Eight RCTs met the inclusion criteria (3,429 participants, range 246 to 576). Six studies were in adults and adolescents (≥12 years) and two were in children (<12 years). All studies met quality assessment criteria for blinding, complete outcome data and selective outcome reporting. Two studies met criteria for random sequence generation. One study met criteria for allocation concealment. Only one study met all five accepted criteria.

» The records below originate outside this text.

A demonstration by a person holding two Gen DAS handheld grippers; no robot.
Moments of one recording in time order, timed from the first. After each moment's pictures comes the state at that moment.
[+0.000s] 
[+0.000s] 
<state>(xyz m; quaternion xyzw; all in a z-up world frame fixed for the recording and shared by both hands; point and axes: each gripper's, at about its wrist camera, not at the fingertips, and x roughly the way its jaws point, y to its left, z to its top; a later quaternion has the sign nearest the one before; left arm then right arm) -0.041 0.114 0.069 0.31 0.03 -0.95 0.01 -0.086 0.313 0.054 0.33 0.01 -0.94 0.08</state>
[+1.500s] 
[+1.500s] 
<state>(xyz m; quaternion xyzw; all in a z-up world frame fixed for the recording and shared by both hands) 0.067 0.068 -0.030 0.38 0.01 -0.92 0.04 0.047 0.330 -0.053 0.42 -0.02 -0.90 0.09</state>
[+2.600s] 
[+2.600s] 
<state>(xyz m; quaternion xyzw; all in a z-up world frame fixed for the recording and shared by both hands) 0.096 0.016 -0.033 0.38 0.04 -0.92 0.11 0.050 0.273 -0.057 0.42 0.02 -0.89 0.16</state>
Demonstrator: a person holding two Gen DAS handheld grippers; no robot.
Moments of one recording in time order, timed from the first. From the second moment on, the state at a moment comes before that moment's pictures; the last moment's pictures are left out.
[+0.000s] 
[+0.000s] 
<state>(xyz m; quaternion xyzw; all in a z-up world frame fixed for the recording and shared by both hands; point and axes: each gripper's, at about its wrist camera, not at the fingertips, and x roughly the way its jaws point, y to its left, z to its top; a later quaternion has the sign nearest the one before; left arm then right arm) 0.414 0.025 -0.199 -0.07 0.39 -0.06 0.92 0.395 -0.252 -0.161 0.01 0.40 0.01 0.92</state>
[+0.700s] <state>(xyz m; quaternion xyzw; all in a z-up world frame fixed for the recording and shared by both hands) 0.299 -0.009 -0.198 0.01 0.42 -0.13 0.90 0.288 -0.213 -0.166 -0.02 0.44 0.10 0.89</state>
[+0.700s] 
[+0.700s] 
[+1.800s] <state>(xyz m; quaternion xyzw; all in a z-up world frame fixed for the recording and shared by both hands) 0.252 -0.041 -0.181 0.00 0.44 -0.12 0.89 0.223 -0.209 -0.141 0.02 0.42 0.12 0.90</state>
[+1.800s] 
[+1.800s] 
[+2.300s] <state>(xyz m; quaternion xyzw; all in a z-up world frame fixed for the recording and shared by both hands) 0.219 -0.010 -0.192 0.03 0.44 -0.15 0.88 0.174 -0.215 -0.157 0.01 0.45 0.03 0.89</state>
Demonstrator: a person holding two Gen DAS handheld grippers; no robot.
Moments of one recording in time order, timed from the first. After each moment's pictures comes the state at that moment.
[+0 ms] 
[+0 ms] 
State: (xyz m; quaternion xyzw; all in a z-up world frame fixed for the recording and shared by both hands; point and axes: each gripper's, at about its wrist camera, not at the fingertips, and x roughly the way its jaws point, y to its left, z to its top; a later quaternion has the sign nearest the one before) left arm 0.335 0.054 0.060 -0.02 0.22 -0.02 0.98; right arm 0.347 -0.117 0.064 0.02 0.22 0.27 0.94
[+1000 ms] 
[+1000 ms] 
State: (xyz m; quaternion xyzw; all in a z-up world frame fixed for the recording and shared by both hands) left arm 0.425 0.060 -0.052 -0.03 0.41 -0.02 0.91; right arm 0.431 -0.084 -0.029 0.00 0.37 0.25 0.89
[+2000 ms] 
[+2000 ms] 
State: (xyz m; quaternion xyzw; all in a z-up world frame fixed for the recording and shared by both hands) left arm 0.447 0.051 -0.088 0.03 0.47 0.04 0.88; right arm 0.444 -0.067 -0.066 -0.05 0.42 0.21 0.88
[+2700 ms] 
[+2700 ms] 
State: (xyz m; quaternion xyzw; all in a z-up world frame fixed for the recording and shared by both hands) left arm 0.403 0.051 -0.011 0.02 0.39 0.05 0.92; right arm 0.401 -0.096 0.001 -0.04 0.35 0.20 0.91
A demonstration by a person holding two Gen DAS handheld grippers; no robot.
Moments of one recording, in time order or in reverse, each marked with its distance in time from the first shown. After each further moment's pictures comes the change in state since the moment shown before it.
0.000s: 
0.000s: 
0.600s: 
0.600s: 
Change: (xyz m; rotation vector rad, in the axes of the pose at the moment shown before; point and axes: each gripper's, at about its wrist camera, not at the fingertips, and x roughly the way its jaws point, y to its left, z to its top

Compared to placebo, omalizumab resulted in significantly fewer asthma exacerbations (RR 0.57, 95% CI 0.48 to 0.66, NNTB=10, 95% CI 7 to 13; eight RCTs). There was no evidence of heterogeneity or publication bias and the result was robust across subgroup and sensitivity analyses.
Omalizumab significantly reduced asthma exacerbations per patient (WMD -0.19, 95% CI -0.23 to -0.14; eight RCTs), hospitalisation rates (RR 0.44, 95% CI 0.23 to 0.83; five RCTs), steroid dose (more than 50% dose reduction RR 1.34, 95% CI 1.23 to 1.46; four RCTs) and steroid use (complete withdrawal RR 1.80, 95% CI 1.42 to 2.28; four RCTs). Some heterogeneity was observed, explained by the inclusion of children with mild asthma in one study. There was no difference between omalizumab and placebo in the rate of withdrawal due to adverse events or serious adverse events.
Results for further secondary outcomes were reported.